■ TASK REQUIREMENTS:
Give the entries again exactly, every one of them.

• • • • •

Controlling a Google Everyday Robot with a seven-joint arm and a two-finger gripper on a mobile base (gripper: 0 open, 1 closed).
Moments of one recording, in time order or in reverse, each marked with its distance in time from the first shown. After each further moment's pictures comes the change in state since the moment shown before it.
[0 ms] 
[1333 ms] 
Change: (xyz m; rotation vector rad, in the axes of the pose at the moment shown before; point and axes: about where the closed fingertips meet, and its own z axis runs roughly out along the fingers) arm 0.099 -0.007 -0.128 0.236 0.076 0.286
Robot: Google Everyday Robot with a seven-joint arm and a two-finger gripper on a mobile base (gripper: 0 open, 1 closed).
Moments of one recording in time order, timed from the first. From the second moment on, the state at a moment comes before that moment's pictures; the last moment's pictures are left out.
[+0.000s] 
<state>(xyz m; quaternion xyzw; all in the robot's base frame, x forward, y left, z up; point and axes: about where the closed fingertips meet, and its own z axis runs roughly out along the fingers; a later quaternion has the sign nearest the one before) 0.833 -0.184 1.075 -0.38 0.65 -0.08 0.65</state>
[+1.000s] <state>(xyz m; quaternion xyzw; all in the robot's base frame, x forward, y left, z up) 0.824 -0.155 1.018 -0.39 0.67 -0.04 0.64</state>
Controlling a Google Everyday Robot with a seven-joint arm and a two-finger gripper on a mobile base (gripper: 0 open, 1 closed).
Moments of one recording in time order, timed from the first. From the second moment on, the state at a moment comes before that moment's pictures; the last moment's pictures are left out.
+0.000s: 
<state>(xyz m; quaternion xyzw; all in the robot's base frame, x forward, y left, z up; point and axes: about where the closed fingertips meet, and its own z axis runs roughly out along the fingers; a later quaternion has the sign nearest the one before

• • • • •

■ THE COMPLETED TASK:
Controlling a Google Everyday Robot with a seven-joint arm and a two-finger gripper on a mobile base (gripper: 0 open, 1 closed).
Moments of one recording, in time order or in reverse, each marked with its distance in time from the first shown. After each further moment's pictures comes the change in state since the moment shown before it.
[0 ms] 
[1333 ms] 
Change: (xyz m; rotation vector rad, in the axes of the pose at the moment shown before; point and axes: about where the closed fingertips meet, and its own z axis runs roughly out along the fingers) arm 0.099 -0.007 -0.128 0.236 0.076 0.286
Robot: Google Everyday Robot with a seven-joint arm and a two-finger gripper on a mobile base (gripper: 0 open, 1 closed).
Moments of one recording in time order, timed from the first. From the second moment on, the state at a moment comes before that moment's pictures; the last moment's pictures are left out.
[+0.000s] 
<state>(xyz m; quaternion xyzw; all in the robot's base frame, x forward, y left, z up; point and axes: about where the closed fingertips meet, and its own z axis runs roughly out along the fingers; a later quaternion has the sign nearest the one before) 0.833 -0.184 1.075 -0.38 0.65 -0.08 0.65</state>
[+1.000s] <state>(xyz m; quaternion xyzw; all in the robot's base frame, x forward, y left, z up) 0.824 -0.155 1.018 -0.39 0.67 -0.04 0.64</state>
Controlling a Google Everyday Robot with a seven-joint arm and a two-finger gripper on a mobile base (gripper: 0 open, 1 closed).
Moments of one recording in time order, timed from the first. From the second moment on, the state at a moment comes before that moment's pictures; the last moment's pictures are left out.
+0.000s: 
<state>(xyz m; quaternion xyzw; all in the robot's base frame, x forward, y left, z up; point and axes: about where the closed fingertips meet, and its own z axis runs roughly out along the fingers; a later quaternion has the sign nearest the one before

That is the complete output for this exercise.